Jackson-Weiss Syndrome (JWS) is a infrequent genetic disorder characterized by foot abnormalities. The feet show very broad big toes and webbing of the skin between the second and third toes. Additionally, the toes are angled inward. Bony foot defects apparent on X ray comprise short, extensive foot bones and fusion of some of the foot and ankle bones. The hallmark skull differences associated with JWS are caused by the premature closure of skull sutures, or skull plates.
People with Jackson-Weiss syndrome usually have normal intelligence and a normal life span. The range and severity of symptoms and findings may be extremely variable, including among affected members of the same family (kindred). However, primary findings may include premature closure of the fibrous joints (cranial sutures) between certain bones of the skull (craniosynostosis); unusually flat, underdeveloped midfacial regions (midfacial hypoplasia); abnormally broad great toes; and/or malformation or fusion of certain bones within the feet. Mutations in the FGFR2 gene cause Jackson-Weiss syndrome.

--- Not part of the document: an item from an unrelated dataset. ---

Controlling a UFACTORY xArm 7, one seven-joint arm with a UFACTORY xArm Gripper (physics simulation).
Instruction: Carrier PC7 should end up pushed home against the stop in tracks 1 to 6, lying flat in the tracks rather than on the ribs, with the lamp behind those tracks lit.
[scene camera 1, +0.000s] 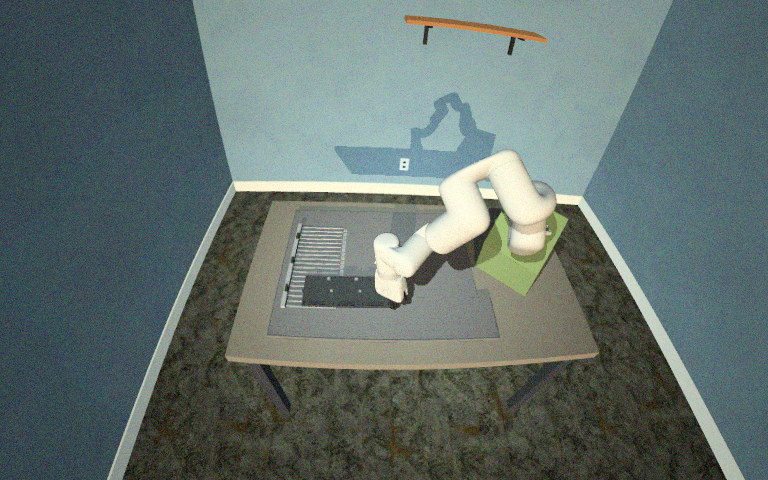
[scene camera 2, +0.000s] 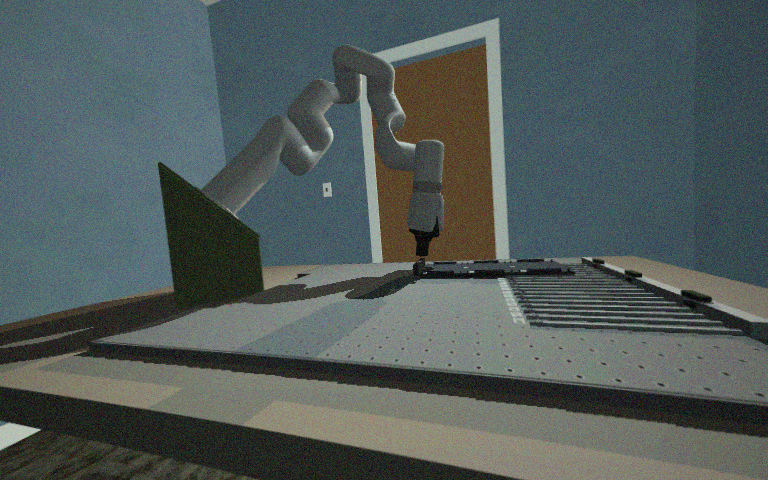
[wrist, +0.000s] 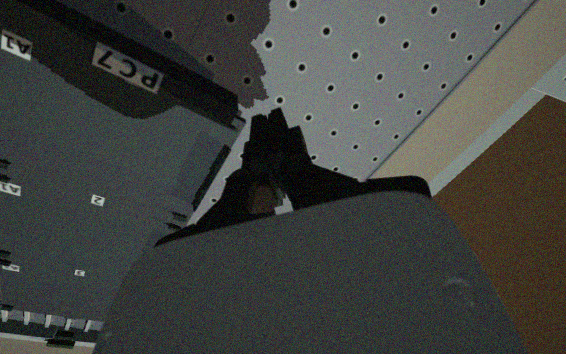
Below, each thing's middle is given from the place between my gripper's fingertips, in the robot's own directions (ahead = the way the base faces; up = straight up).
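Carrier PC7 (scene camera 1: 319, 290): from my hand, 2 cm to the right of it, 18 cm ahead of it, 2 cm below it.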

The FGFR2 gene produces a protein called fibroblast increase factor receptor 2. Among its several functions, this protein signals immature cells to become bone cells in a developing origin and fetus. A change in a specific part of the FGFR2 gene alters the protein and causes prolonged signaling, which promotes the premature fusion of bones in the skull and feet. This condition is inherited in an autosomal dominant pattern, which means one copy of the altered gene in each cell is sufficient to cause the disorder. Treatment of Jackson-Weiss syndrome is usually treated by doctors and therapists who specialize in head and neck disorders.